Tītan, ānis (collat. form Tītānus, i, v. in the foll.), m., = Τιτάν. Son of Caelus and Vesta, elder brother of Saturn, and ancestor of the Titans, called Tītāni or Tītānes, who contended with Saturn for the sovereignty of heaven, and were, by the thunderbolts of his son Jupiter, precipitated into Tartarus: quasi Titani cum dis belligerem? Plaut. Pers. 1, 1, 26.
—Dat. Titanis, Cic. N. D. 2, 28, 70.
—Gen. genus Titanum, Cic. Leg. 3, 2, 5: Titanum suboles, id. poet. Tusc. 2, 10, 23.

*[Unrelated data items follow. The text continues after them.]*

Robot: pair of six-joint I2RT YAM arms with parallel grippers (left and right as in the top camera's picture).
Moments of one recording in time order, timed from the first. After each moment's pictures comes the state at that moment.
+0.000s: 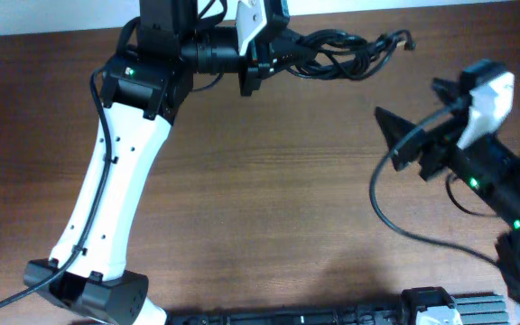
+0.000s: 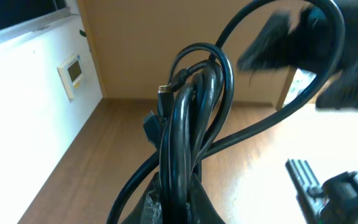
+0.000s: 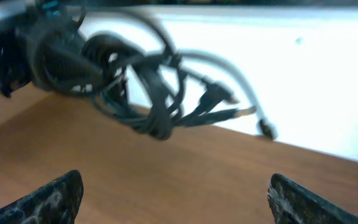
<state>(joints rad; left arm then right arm) -0.37 1.75 1.97 -0.63 1.10 0.43 0.01 0.86 1.33 -0.69 -0.42 -0.03</state>
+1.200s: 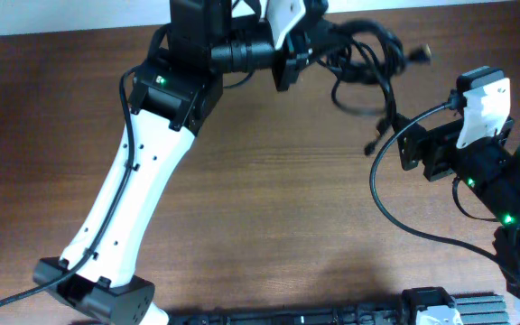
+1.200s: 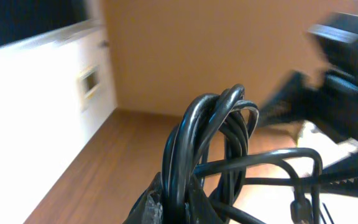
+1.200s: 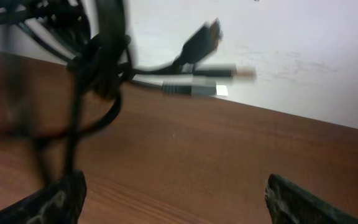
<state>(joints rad) -0.49 1.75 1.97 -0.41 0.90 0.15 0.01 0.90 1.34 -0.82 -0.27 -0.12</state>
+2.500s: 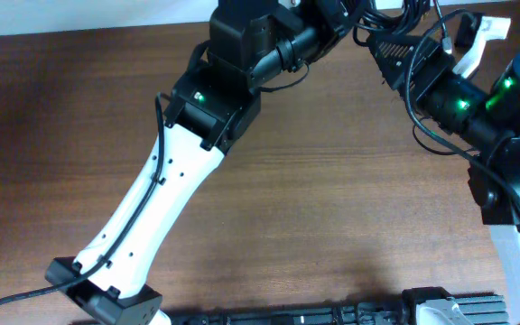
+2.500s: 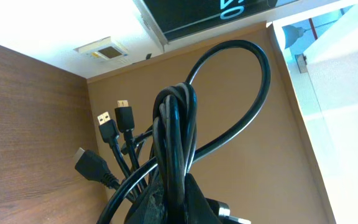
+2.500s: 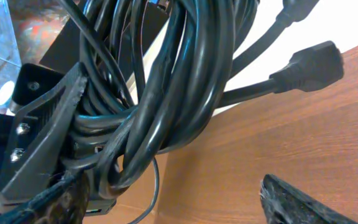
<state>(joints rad) -0.64 1.75 1.97 -0.23 0.37 -1.24 0.01 1.12 1.34 -0.42 -0.60 0.92</state>
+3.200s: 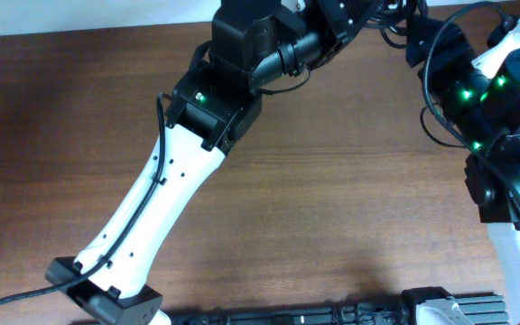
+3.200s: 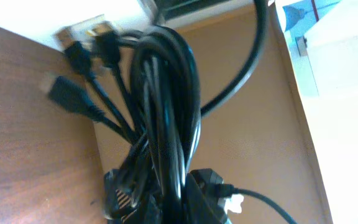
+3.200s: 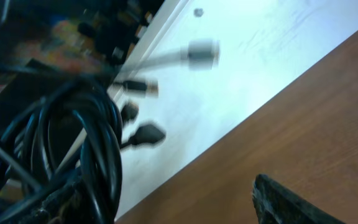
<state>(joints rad) -0.65 1.75 1.97 -0.25 0.44 -1.24 0.02 1.13 1.34 -0.44 -0.15 0.92</state>
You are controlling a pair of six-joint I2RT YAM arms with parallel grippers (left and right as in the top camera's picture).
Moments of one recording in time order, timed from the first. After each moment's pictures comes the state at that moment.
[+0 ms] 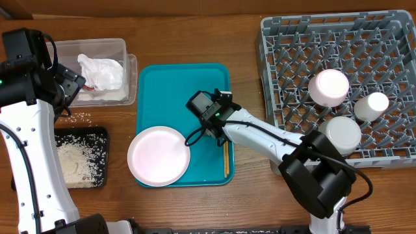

—Acc. Titanas, Hor. C. 3, 4, 43; Ov. F. 3, 797.
—Appellatively: Titanus, of an old man, Plaut. Men. 5, 2, 101.
— A grandson of the above, son of Hyperion, the Sun-god, i. q. Sol, Cic. Arat. 60; cf. Verg. A. 4, 119; Ov. M. 1, 10; 2, 118; 6, 438; id. F. 1, 617; 2, 73; 4, 180; 4, 919 al.
— Prometheus, as grandson of Titan, Juv. 14, 35.
— Hence, Tītānius, a, um, adj., of or belonging to Titan or the Titans, Titanian: pubes, Fulmine dejecti, i. e. the Titans, Verg. A. 6, 580: bella, i. e. of the Titans, Sil. 12, 725: antra, Val. Fl. 4, 91: ales, i. e. the Phaenix, as sacred to the sun (Titan, B.), Claud. Idyll. 1, 7.
— Subst.: Tītā-nius, ii, m., for Titan, B., the Sun-god, Avien. Arat. 127.
—In fem.: Tītānia, ae. Latona, as daughter of the Titan Caeus, Ov. M. 6, 346.
— Pyrrha, as descendant of the Titan Prometheus, Ov. M. 1, 395.
— Diana, as sister of Sol, Ov. M. 3, 173.
— Circe, as daughter of Sol. Ov. M. 14, 382; 14, 438.
— Tītāniacus, a, um, adj., of or belonging to Titan or the Titans, Titanic: dracones, sprung from the Titans' blood, Ov. M. 7, 398.
— Tītānis, idis or idos, adj. f., Titanic: pugna, of the Titans, Juv. 8, 132: Circe, as daughter of Sol, Ov. M. 13, 968; 14, 376; Val. Fl. 7, 212.
—
Also, absol.: Tītānis, idis, f., Circe, Ov. M. 14, 14.
— Diana, Enn. ap. Varr. L. L. 7, § 16 Mull. (Trag. v. 317 Vahl.); and of Tethys, as sister of Sol, Ov. F. 5, 81.